For a genomic region like the HSY that is rich in repetitive sequences, it is unusual that the 8.5 Mb physical map of HSY could be assembled into only one contig. This success might have been facilitated by the large average insert size of 174 Kb of the second batch of the hermaphrodite SunUp BAC library . This possibility is apparent by noting that the BACs mapped on the HSY and X physical map frequently contain large inserts (often above 200 Kb) (Figure1).

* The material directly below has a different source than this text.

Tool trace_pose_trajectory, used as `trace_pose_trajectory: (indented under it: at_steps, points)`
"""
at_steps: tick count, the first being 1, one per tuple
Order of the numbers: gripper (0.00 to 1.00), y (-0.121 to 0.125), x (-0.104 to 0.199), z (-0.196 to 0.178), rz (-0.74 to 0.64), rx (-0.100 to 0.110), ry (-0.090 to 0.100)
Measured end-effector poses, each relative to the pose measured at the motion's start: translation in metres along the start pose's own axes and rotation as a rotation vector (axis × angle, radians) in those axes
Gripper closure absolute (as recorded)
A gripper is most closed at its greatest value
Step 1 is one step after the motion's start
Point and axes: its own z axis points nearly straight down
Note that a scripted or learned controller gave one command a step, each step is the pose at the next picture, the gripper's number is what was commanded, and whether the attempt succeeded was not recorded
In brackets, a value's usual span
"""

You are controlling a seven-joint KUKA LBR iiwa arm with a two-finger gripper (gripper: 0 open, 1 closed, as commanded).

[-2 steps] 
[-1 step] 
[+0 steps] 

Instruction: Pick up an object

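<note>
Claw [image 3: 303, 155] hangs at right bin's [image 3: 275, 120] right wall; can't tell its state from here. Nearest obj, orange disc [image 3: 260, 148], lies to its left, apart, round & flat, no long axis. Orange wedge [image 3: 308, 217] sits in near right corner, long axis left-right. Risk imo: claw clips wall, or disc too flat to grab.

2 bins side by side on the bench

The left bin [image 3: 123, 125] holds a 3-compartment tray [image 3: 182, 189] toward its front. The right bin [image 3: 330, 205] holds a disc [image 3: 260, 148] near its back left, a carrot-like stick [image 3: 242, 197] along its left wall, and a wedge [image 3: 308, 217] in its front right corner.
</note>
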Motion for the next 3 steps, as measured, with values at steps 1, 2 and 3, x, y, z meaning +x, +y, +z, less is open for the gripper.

Although there is no gap in the border regions of the physical map of the X counterpart there is one within the map. We made substantial efforts to close this gap using two additional BAC libraries, one from male AU9 and one from female SunUp. We also used the draft genome of female SunUp , but the gap remained. When comparing the physical maps and knob locations of HSY and X, it appears that the gap within the X physical map may correspond to Knob 4 of HSY (Figure1). Based on cytological FISH results, HSY BAC SH52H15 of Knob 4 mapped to the most terminal position compared to the other four knobs at metaphase I. Authors of that report suggested that the centromere of the Yh chromosome is located between Knobs 4 and 5 . The gap we were unable to fill on the physical map of the X counterpart could be the centromere of the X chromosome. Interestingly, this gap was filled on the physical map of HSY, so it is possible that we have fine mapped its centromere. If so, this is a surprise as most centromeres are highly repetitive and heterochromatic, very difficult to map or sequence, as has been repeatedly reported by genome sequencing projects of multiple organisms [27, 28]. To date, the centromere of rice chromosome 8 (Cen8) is the only reported sequenced centromere in plants . Rice Cen8 contains active genes and is at an early stage of centromere evolution, evolving from a neocentromere to a mature centromere. If the centromere of the Yh chromosome is indeed between Knobs 4 and 5, we may have been able to fine map it because it is atypical, perhaps a recently evolved centromere.
Complete sequencing of the papaya HSY and its X counterpart is the first step towards identification of the sex determination gene(s), which could lead to engineering a true breeding hermaphrodite variety without the Yh chromosome. In addition, the sequences of papaya sex chromosomes would be the first one in plants, and the third Y chromosome to be sequenced including the Y chromosomes of humans and the chimpanzee [30, 31]. Physical mapping of a region without recombination is a challenging task, and our task was further confounded by a potentially embedded centromere and highly repetitive, heterochromatic sequences. The trioecious nature of papaya and genomic resources already developed for it expedited our sequencing efforts. It was possible to construct an HSY and corresponding X map only through having the three BAC libraries representing the three sex types of papaya, a collection of BES from the hermaphrodite BAC library, a genome wide physical map, and an annotated draft genome [9, 17, 19, 21, 26]. FISH validation proved crucial to ensure that we were walking on the correct molecule.